### WORK ORDER
Present the following data again exactly as it is shown.

### EXTRACTED RECORDS
|---|
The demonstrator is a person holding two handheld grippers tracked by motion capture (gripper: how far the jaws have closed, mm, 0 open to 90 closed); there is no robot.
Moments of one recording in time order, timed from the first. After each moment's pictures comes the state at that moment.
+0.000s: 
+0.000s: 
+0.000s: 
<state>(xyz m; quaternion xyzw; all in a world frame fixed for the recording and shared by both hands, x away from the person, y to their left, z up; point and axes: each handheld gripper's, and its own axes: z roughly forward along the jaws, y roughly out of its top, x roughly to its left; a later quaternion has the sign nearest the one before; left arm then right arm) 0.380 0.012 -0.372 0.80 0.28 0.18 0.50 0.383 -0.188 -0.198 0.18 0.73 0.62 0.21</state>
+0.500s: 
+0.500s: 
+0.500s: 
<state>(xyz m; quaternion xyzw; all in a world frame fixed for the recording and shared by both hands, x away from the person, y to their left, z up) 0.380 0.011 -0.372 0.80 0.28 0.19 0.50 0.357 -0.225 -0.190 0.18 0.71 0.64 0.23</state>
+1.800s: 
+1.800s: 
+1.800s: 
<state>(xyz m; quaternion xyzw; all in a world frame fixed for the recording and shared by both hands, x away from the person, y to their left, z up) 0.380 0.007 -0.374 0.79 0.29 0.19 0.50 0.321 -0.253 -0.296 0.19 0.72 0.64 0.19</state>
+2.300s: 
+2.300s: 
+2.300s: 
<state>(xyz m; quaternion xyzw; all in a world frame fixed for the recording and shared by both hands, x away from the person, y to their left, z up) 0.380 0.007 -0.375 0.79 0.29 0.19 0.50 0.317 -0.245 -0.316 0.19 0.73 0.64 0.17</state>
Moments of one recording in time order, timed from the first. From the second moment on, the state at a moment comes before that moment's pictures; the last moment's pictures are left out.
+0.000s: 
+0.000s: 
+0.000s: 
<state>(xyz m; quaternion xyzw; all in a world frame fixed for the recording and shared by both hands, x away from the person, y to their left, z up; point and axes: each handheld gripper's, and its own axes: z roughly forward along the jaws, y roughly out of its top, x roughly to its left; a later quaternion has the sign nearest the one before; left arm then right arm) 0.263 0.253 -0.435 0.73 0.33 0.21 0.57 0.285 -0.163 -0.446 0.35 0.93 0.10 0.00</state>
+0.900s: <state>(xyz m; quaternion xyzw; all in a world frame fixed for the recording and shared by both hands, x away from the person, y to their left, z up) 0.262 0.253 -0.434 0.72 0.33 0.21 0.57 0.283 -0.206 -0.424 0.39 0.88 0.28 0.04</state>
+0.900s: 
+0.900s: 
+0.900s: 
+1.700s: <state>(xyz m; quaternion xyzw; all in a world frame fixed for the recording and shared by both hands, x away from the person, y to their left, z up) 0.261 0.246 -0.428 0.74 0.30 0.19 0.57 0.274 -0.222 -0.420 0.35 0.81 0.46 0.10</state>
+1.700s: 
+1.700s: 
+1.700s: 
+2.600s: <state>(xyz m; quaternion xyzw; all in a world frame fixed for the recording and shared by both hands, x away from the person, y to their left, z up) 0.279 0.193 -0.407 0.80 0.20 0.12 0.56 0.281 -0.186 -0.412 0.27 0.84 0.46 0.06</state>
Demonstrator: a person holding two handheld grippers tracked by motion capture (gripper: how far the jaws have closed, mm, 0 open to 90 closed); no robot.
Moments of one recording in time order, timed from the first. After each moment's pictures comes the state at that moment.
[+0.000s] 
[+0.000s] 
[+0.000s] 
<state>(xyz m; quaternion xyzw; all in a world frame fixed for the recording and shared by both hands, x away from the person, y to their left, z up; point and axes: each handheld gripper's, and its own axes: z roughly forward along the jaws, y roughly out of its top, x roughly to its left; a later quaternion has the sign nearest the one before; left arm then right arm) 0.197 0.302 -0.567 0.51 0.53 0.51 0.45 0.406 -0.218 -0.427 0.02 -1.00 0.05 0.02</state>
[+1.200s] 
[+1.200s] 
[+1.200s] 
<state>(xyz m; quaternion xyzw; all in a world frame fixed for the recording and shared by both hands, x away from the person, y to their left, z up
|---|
### SOLUTION
The demonstrator is a person holding two handheld grippers tracked by motion capture (gripper: how far the jaws have closed, mm, 0 open to 90 closed); there is no robot.
Moments of one recording in time order, timed from the first. After each moment's pictures comes the state at that moment.
+0.000s: 
+0.000s: 
+0.000s: 
<state>(xyz m; quaternion xyzw; all in a world frame fixed for the recording and shared by both hands, x away from the person, y to their left, z up; point and axes: each handheld gripper's, and its own axes: z roughly forward along the jaws, y roughly out of its top, x roughly to its left; a later quaternion has the sign nearest the one before; left arm then right arm) 0.380 0.012 -0.372 0.80 0.28 0.18 0.50 0.383 -0.188 -0.198 0.18 0.73 0.62 0.21</state>
+0.500s: 
+0.500s: 
+0.500s: 
<state>(xyz m; quaternion xyzw; all in a world frame fixed for the recording and shared by both hands, x away from the person, y to their left, z up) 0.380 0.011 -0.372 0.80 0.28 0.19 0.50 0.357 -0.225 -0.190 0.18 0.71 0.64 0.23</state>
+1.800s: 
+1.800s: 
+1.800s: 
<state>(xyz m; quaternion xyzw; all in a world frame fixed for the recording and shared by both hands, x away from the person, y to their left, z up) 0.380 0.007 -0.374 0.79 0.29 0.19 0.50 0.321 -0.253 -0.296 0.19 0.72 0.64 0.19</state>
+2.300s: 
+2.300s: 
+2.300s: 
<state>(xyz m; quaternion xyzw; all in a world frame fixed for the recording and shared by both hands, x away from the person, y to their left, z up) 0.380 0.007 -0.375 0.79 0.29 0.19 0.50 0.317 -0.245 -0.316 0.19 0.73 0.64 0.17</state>
Moments of one recording in time order, timed from the first. From the second moment on, the state at a moment comes before that moment's pictures; the last moment's pictures are left out.
+0.000s: 
+0.000s: 
+0.000s: 
<state>(xyz m; quaternion xyzw; all in a world frame fixed for the recording and shared by both hands, x away from the person, y to their left, z up; point and axes: each handheld gripper's, and its own axes: z roughly forward along the jaws, y roughly out of its top, x roughly to its left; a later quaternion has the sign nearest the one before; left arm then right arm) 0.263 0.253 -0.435 0.73 0.33 0.21 0.57 0.285 -0.163 -0.446 0.35 0.93 0.10 0.00</state>
+0.900s: <state>(xyz m; quaternion xyzw; all in a world frame fixed for the recording and shared by both hands, x away from the person, y to their left, z up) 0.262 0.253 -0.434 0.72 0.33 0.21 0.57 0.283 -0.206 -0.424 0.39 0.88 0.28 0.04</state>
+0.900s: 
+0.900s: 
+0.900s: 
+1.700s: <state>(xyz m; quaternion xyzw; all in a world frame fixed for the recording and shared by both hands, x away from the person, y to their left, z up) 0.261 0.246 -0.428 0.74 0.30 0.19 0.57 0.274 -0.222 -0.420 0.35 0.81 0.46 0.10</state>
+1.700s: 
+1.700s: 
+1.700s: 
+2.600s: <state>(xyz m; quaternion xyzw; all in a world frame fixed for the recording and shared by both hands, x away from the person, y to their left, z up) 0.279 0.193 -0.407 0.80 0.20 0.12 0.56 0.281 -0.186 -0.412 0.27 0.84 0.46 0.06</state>
Demonstrator: a person holding two handheld grippers tracked by motion capture (gripper: how far the jaws have closed, mm, 0 open to 90 closed); no robot.
Moments of one recording in time order, timed from the first. After each moment's pictures comes the state at that moment.
[+0.000s] 
[+0.000s] 
[+0.000s] 
<state>(xyz m; quaternion xyzw; all in a world frame fixed for the recording and shared by both hands, x away from the person, y to their left, z up; point and axes: each handheld gripper's, and its own axes: z roughly forward along the jaws, y roughly out of its top, x roughly to its left; a later quaternion has the sign nearest the one before; left arm then right arm) 0.197 0.302 -0.567 0.51 0.53 0.51 0.45 0.406 -0.218 -0.427 0.02 -1.00 0.05 0.02</state>
[+1.200s] 
[+1.200s] 
[+1.200s] 
<state>(xyz m; quaternion xyzw; all in a world frame fixed for the recording and shared by both hands, x away from the person, y to their left, z up

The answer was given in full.